* PROBLEM TO SOLVE:
Exclude every picture and return the remaining entries below verbatim.

* INFORMATION SHOWN:
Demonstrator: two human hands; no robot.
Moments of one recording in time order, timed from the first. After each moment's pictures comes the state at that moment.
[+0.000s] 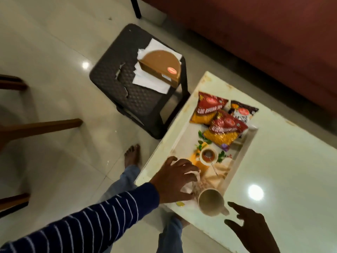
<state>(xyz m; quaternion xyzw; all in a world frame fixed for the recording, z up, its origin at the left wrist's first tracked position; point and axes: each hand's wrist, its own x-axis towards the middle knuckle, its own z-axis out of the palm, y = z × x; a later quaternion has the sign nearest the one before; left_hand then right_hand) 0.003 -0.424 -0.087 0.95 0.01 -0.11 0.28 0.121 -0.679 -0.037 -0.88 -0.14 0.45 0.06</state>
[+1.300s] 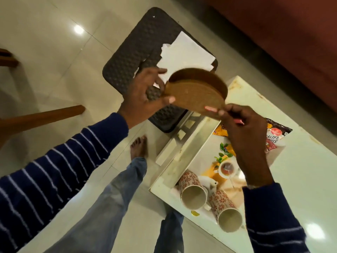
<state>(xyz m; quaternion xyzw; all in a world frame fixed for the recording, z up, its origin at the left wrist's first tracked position) 0.057 -0.152 -0.060 0.82 0.28 0.12 0.49 0.209 -0.368 -0.015 -0.85 -0.19 0.25 0.43</state>
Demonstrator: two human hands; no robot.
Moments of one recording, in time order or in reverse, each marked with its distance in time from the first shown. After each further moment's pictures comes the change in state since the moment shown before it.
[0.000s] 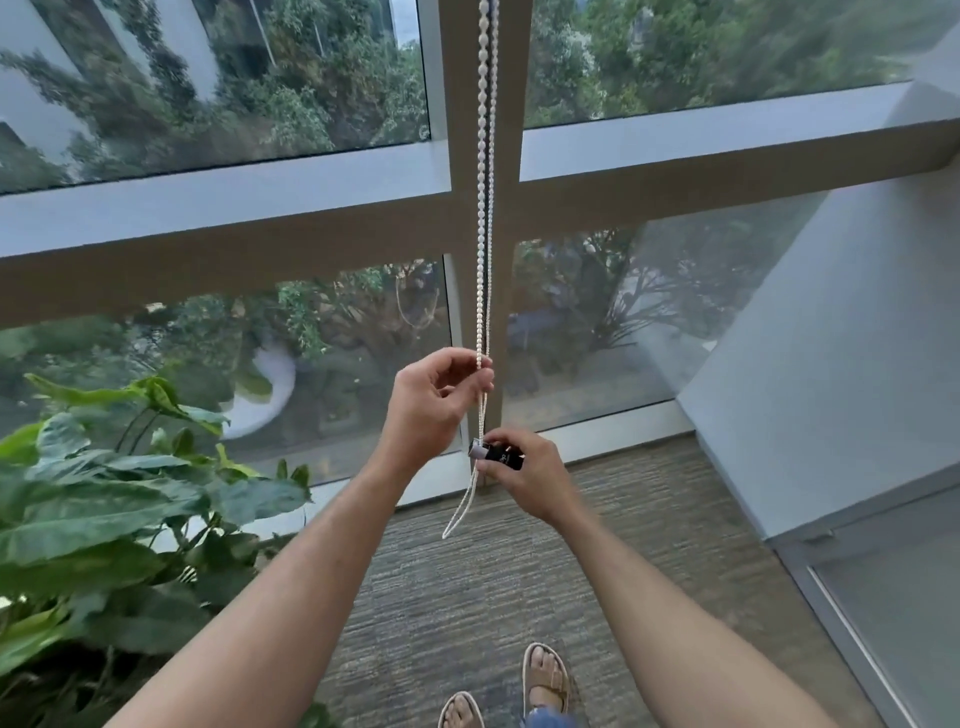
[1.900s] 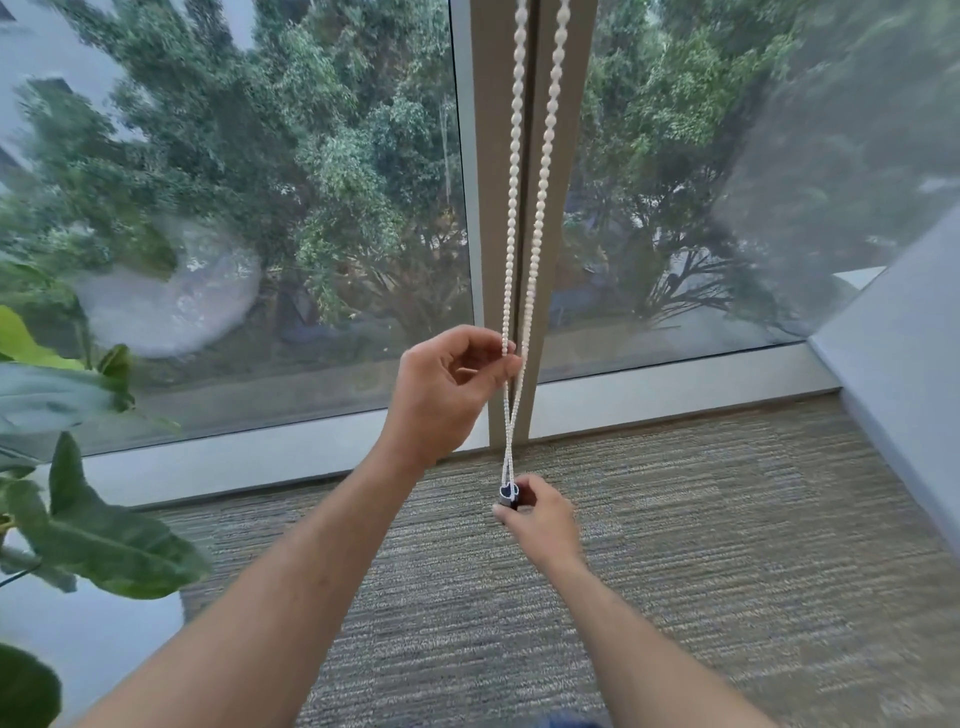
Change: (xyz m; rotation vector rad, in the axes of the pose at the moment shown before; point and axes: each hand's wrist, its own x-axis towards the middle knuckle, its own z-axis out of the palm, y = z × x) left_hand -0.002 -0.420 0.086 0.003 0.060 0.028; right_hand 0.076 0.434 0.247 0.000 -0.071 0.411
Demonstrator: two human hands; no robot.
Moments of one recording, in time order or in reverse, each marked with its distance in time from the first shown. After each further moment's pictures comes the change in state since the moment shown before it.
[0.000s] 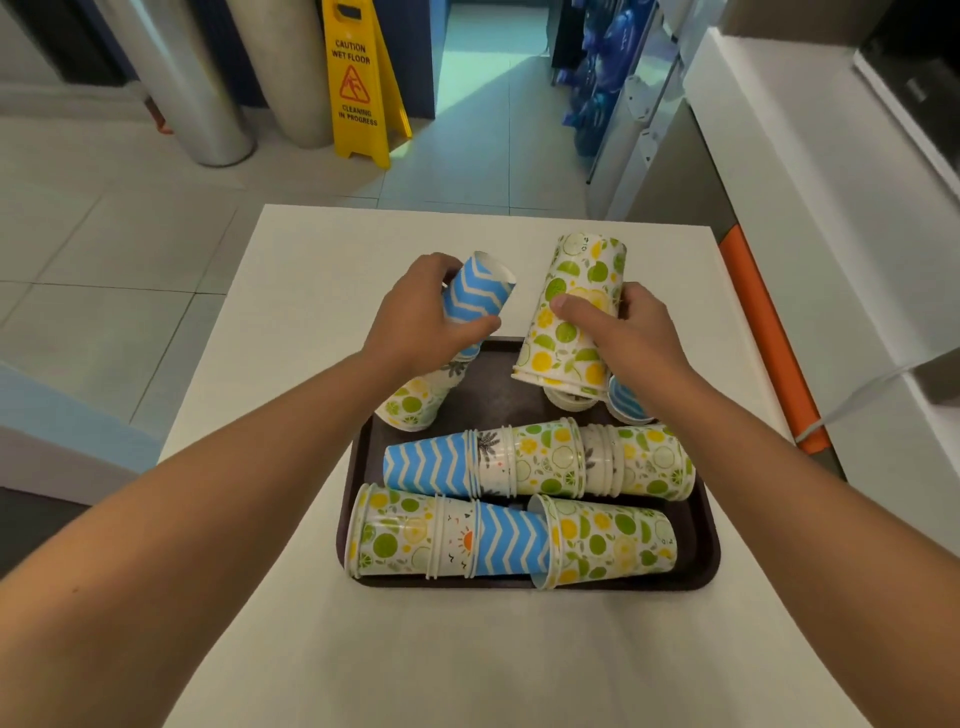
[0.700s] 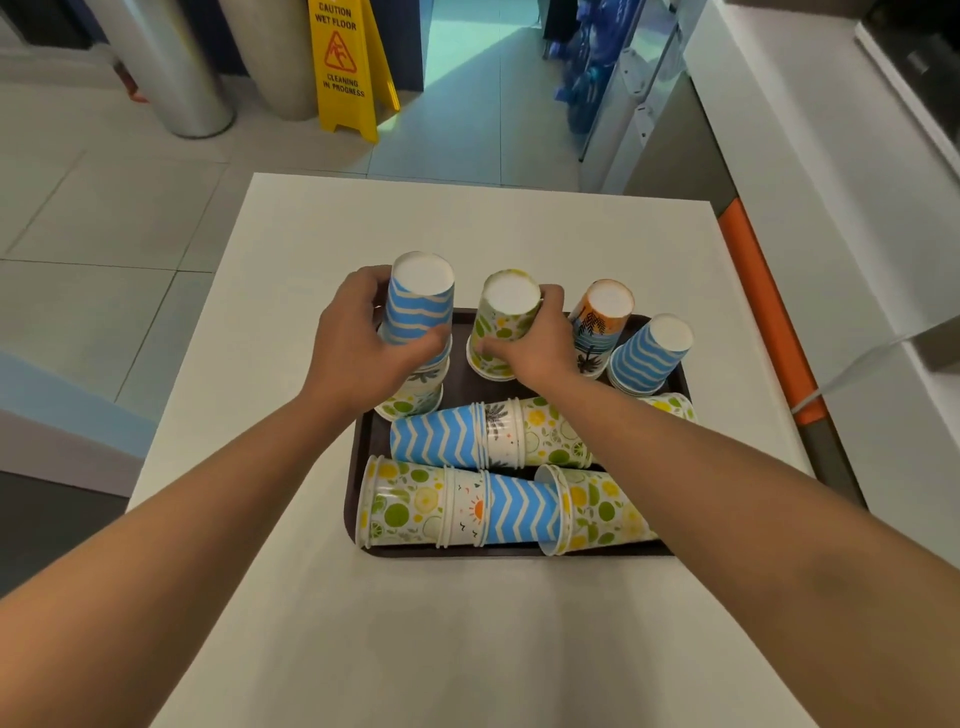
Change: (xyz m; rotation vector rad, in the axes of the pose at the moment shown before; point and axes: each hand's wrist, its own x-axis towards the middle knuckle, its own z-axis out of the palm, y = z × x) left_hand -0.068 -0.034 -0.026 -0.232 0.166 -0.059; right_hand 0.020 0.053 0.096 -0.186 -0.018 -0.099
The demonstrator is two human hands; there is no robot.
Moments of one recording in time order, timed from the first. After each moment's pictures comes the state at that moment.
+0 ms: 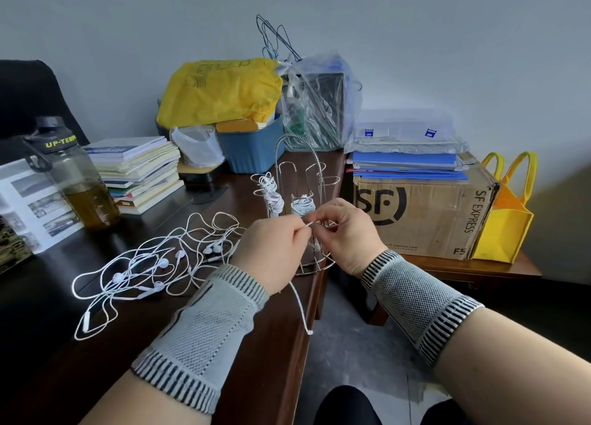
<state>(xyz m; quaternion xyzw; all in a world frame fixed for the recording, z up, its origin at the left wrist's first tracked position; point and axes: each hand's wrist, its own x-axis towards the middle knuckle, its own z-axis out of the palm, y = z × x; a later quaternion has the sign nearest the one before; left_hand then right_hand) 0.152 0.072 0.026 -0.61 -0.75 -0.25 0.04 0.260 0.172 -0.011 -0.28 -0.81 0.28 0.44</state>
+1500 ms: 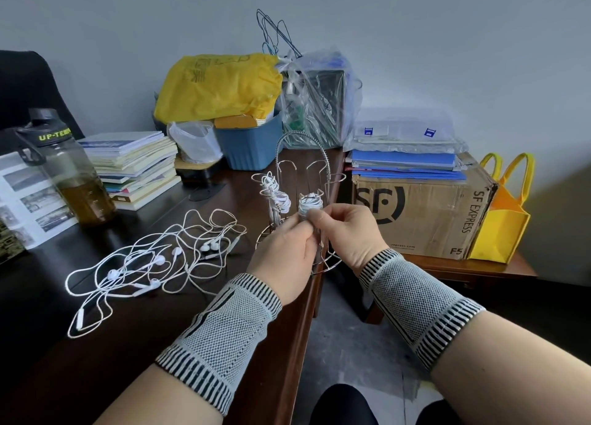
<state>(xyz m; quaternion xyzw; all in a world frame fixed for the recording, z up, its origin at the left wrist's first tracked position) 0.158 0.084 -0.004 -0.65 -0.71 -0.28 0.00 0.260 0.162 0.001 -0.34 -0.69 0.47 0.43</state>
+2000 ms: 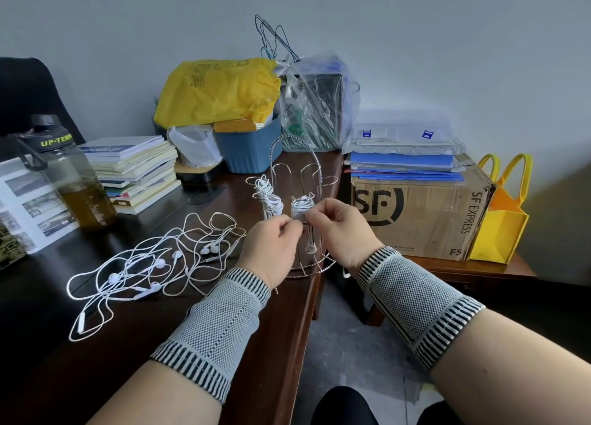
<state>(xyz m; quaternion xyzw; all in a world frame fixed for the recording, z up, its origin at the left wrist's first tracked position) 0.148 0.086 0.009 -0.50 -0.74 -0.43 -0.13 0.259 0.161 0.007 -0.33 -0.71 0.47 0.39</state>
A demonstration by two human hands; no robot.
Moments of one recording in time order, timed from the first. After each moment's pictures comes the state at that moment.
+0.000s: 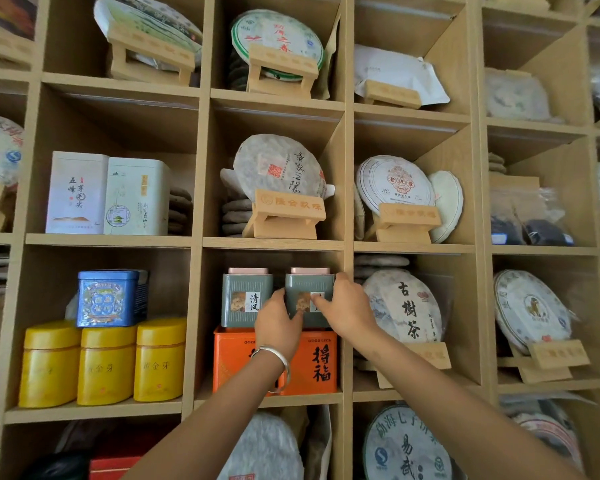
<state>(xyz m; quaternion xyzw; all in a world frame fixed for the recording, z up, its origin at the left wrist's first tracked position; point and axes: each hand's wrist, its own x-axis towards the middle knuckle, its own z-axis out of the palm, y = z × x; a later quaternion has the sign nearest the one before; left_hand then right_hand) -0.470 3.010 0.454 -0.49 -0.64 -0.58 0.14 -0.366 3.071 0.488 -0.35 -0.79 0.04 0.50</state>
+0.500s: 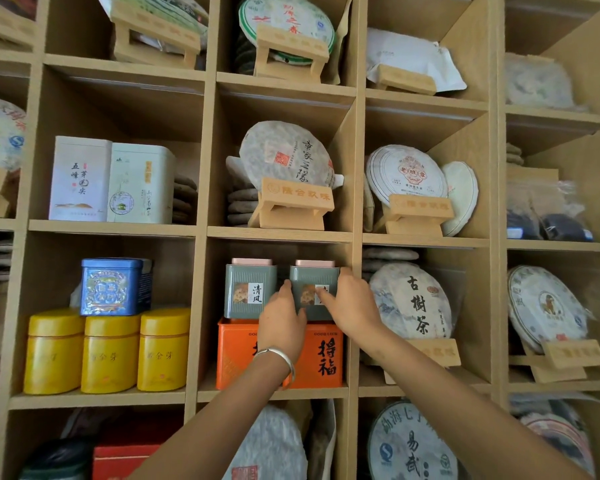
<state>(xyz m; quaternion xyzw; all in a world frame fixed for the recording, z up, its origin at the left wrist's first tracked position) -0.472 3.010 0.448 -0.49 -0.70 -0.49 0.18 -0.371 3.073 0.482 -0.34 -0.80 0.04 0.49</state>
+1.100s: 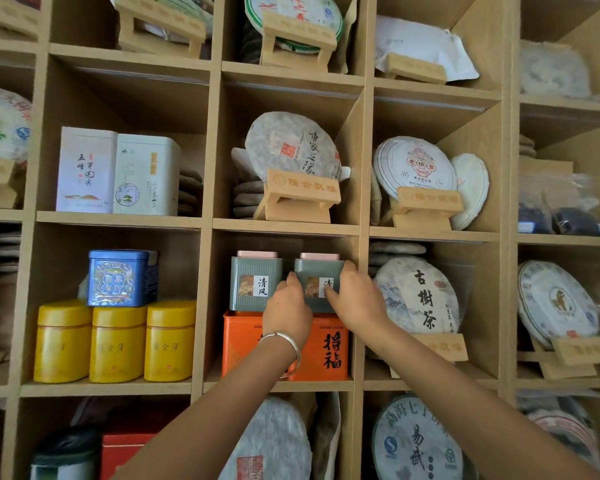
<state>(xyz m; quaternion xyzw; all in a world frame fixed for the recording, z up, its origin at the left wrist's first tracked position) -0.470 3.010 0.458 -0.48 -0.73 -0.45 0.19 -0.374 3.073 0.481 -0.36 -0.81 -0.03 0.46</state>
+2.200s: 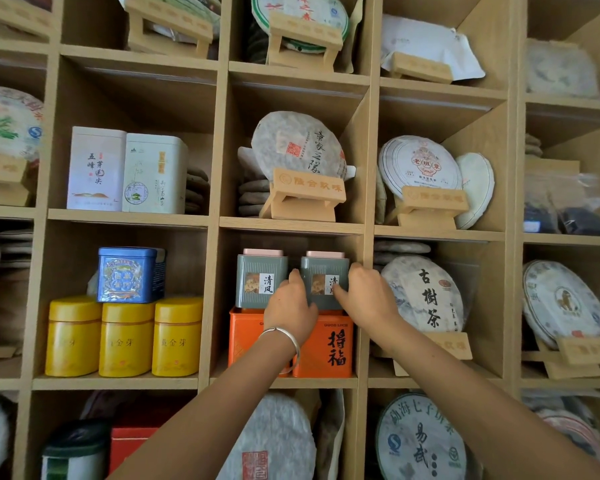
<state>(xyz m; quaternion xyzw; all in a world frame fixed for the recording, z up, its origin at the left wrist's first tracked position) -0.476 3.004 0.458 -0.51 -0.72 -0.43 0.19 -0.368 3.079 0.480 -0.35 -0.80 -0.09 0.48</state>
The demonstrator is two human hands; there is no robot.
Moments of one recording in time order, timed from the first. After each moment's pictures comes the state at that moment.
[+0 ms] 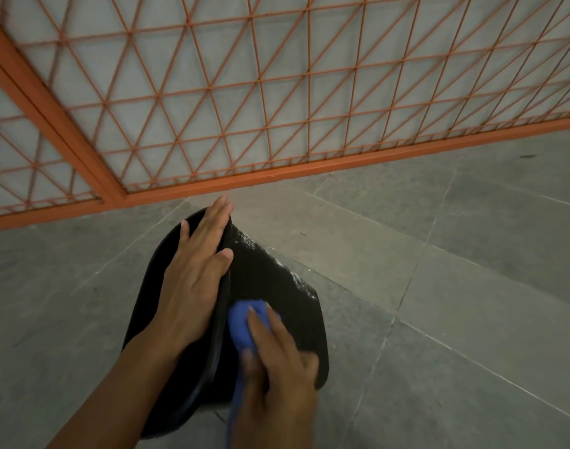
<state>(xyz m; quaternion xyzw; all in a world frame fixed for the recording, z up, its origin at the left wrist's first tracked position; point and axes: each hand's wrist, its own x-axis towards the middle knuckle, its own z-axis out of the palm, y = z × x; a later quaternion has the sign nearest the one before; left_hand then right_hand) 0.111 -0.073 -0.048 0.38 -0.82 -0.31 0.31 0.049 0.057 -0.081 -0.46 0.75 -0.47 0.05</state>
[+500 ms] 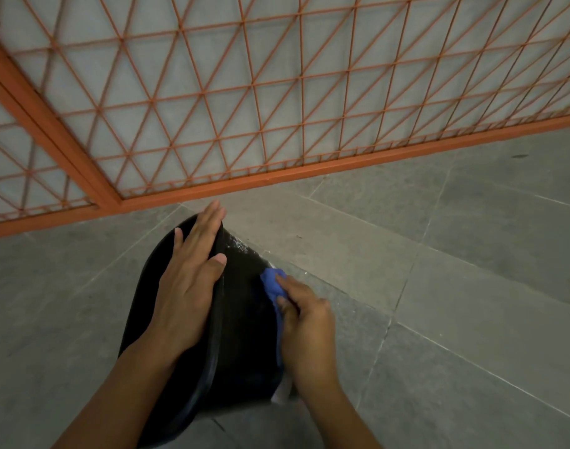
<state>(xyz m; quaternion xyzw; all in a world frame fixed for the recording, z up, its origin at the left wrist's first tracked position) 0.110 -0.074 -0.047 0.38 -0.81 -0.32 0.31 0.001 0.020 -0.099 -0.38 0.72 -0.54 0.23</state>
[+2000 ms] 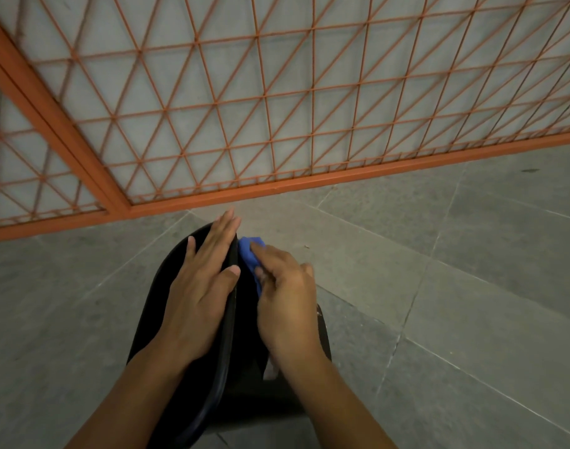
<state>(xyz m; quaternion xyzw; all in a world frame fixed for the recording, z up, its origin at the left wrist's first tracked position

* FINISHED EXERCISE:
Demonstrator: two human hands; no robot.
Moments of one recording in time order, timed from the first. After each moment's pictures comes the state at that moment.
[+0.000s] 
<state>(xyz m; quaternion xyzw; all in a world frame fixed for the recording, z up, its origin at the left wrist's first tracked position; point and axes: each hand's wrist, its own x-axis towards the middle knuckle, its own z-axis out of the palm, y = z × x; a later quaternion has the sign nearest the one before; left_hand then right_hand) 0.003 -0.424 -0.087 0.95 0.01 -0.11 0.28 0.121 -0.679 -0.037 -0.88 -0.14 0.45 0.06</state>
[+1.300s] 
<state>(xyz m; quaternion xyzw; all in a world frame fixed for the recording, z up, its origin at the left wrist's first tracked position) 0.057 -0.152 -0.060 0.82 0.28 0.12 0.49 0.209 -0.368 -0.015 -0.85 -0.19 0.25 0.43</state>
Demonstrator: two human hands; no robot.
Moments of one recording, in time order or in reverse, each marked with its distance in time from the first shown. After each further moment's pictures comes the change in state since the moment shown before it.
[0.000s] 
[1.900s] 
Change: (xyz m; rotation vector rad, in the axes of the pose at the moment shown before; point and axes: each hand's wrist, its own x-axis towards the middle knuckle, its own z-axis out of the palm, y = z × x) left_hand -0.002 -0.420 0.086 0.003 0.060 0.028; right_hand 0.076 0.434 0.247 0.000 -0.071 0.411
Demonstrator: two human hands; no robot.
Moments of one recording, in time order or in reverse, each marked with its distance in time from the first shown. After each further moment's pictures comes the change in state since the moment shown before it.
[0.000s] 
[0.700s] 
Change: (xyz m; rotation vector rad, in the axes of the pose at the moment shown before; point and axes: each hand's wrist, its own x-axis towards the middle knuckle, its own z-axis out of the palm, y = z × x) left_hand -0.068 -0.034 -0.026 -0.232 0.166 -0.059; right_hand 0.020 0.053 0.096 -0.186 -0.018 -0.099
The demonstrator is two human hands; there is no robot.
Moments of one recording in time order, timed from the first. After each moment's pictures comes the state at that moment.
+0 ms: 
<state>(xyz m; quaternion xyzw; all in a world frame fixed for the recording, z up, its origin at the left wrist's first tracked position; point and axes: each hand's wrist, its own x-axis towards the middle knuckle, its own z-axis out of the palm, y = z × x; a later quaternion has the sign nearest the one before; left_hand then right_hand) 0.152 0.072 0.026 -0.61 -0.75 -0.25 0.04 0.260 0.172 -0.011 -0.28 -0.81 0.28 0.44</state>
+1500 ms: 
<state>(xyz m; quaternion xyzw; all in a world frame fixed for the recording, z up, its origin at the left wrist's first tracked position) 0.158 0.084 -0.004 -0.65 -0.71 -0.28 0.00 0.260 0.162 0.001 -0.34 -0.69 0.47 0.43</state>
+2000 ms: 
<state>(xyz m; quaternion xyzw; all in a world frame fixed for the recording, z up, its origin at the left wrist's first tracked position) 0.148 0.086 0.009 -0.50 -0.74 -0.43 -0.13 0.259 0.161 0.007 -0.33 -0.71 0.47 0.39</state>
A demonstration by two human hands; no robot.
Moments of one recording in time order, timed from the first. After each moment's pictures comes the state at that moment.
+0.000s: 
<state>(xyz m; quaternion xyzw; all in a world frame fixed for the recording, z up, its origin at the left wrist's first tracked position; point and axes: each hand's wrist, its own x-axis towards the middle knuckle, its own z-axis out of the palm, y = z × x; a later quaternion has the sign nearest the one before; left_hand then right_hand) -0.470 3.010 0.454 -0.49 -0.64 -0.58 0.14 -0.366 3.071 0.488 -0.35 -0.79 0.04 0.50</state>
+0.500s: 
<state>(xyz m; quaternion xyzw; all in a world frame fixed for the recording, z up, its origin at the left wrist's first tracked position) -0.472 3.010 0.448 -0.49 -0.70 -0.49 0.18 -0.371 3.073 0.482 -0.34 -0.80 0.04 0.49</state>
+1.100s: 
<state>(xyz m; quaternion xyzw; all in a world frame fixed for the recording, z up, its origin at the left wrist's first tracked position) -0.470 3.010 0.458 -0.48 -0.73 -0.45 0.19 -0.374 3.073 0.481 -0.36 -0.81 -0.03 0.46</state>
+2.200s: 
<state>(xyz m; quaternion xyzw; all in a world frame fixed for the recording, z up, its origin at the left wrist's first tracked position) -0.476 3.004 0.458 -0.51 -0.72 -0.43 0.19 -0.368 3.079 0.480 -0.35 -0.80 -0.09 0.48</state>
The demonstrator is two human hands; there is no robot.
Moments of one recording in time order, timed from the first. After each moment's pictures comes the state at that moment.
[+0 ms] 
<state>(xyz m; quaternion xyzw; all in a world frame fixed for the recording, z up, its origin at the left wrist's first tracked position; point and axes: each hand's wrist, its own x-axis towards the middle knuckle, its own z-axis out of the palm, y = z × x; a later quaternion has the sign nearest the one before; left_hand then right_hand) 0.111 -0.073 -0.048 0.38 -0.82 -0.31 0.31 0.049 0.057 -0.081 -0.46 0.75 -0.47 0.05</state>
[+500 ms] 
<state>(xyz m; quaternion xyzw; all in a world frame fixed for the recording, z up, its origin at the left wrist's first tracked position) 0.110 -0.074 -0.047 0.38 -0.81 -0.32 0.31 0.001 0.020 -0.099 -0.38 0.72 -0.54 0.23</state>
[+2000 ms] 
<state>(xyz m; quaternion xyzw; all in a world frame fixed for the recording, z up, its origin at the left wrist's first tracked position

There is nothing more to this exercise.